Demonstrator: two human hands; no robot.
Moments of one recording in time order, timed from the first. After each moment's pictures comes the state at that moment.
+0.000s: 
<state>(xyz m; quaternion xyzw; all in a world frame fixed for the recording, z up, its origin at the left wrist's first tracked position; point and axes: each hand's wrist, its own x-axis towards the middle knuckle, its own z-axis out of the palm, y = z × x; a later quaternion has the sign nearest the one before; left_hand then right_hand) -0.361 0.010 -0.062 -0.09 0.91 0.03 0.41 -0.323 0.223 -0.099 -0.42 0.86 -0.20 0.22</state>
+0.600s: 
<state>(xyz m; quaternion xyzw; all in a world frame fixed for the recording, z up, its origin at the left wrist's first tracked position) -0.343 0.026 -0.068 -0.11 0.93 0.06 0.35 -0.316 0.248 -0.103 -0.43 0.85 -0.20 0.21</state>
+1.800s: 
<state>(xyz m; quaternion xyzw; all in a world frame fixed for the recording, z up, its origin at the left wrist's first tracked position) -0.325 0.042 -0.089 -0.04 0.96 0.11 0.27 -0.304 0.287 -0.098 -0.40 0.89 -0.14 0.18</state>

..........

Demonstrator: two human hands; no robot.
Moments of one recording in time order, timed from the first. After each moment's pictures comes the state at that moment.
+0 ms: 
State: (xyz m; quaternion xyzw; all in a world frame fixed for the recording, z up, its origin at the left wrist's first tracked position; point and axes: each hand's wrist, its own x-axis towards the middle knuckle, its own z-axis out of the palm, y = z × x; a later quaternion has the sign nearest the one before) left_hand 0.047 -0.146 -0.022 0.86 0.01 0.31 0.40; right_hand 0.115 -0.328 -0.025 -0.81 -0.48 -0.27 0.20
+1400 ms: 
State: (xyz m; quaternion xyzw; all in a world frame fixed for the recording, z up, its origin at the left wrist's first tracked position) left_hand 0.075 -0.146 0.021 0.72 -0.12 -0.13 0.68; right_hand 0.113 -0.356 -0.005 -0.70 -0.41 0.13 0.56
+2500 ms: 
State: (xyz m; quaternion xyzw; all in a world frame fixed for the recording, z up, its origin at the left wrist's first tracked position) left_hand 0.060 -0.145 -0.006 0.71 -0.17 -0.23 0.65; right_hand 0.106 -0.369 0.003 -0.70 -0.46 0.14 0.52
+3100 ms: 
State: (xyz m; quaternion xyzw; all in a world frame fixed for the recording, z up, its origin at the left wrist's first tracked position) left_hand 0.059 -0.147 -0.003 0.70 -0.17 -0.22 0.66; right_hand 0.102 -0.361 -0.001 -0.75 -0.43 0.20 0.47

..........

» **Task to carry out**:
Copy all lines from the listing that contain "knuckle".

» **Answer box**:
<state>(xyz m; quaternion xyzw; all in a world frame fixed for the recording, z up, its origin at the left wrist's first tracked position; point and axes: each hand's wrist, its own x-axis towards the middle knuckle, its own z-axis out of the palm, y = z × x; a later quaternion has the sign nearest the one before; left_hand then right_hand) -0.361 0.010 -0.062 -0.09 0.91 0.03 0.41 -0.323 0.223 -0.099 -0.42 0.86 -0.20 0.22</state>
State: (xyz m; quaternion xyzw; all in a world frame fixed for the recording, z up, its origin at the left wrist's first tracked position; point and axes: each hand's wrist, its own x-axis towards the middle knuckle, its own z-axis out of the palm, y = z × x; a later quaternion has the sign nearest the one before) left_hand 0.047 -0.146 -0.022 0.86 0.01 0.31 0.40; right_hand 0.115 -0.328 -0.025 -0.81 -0.48 -0.27 0.20

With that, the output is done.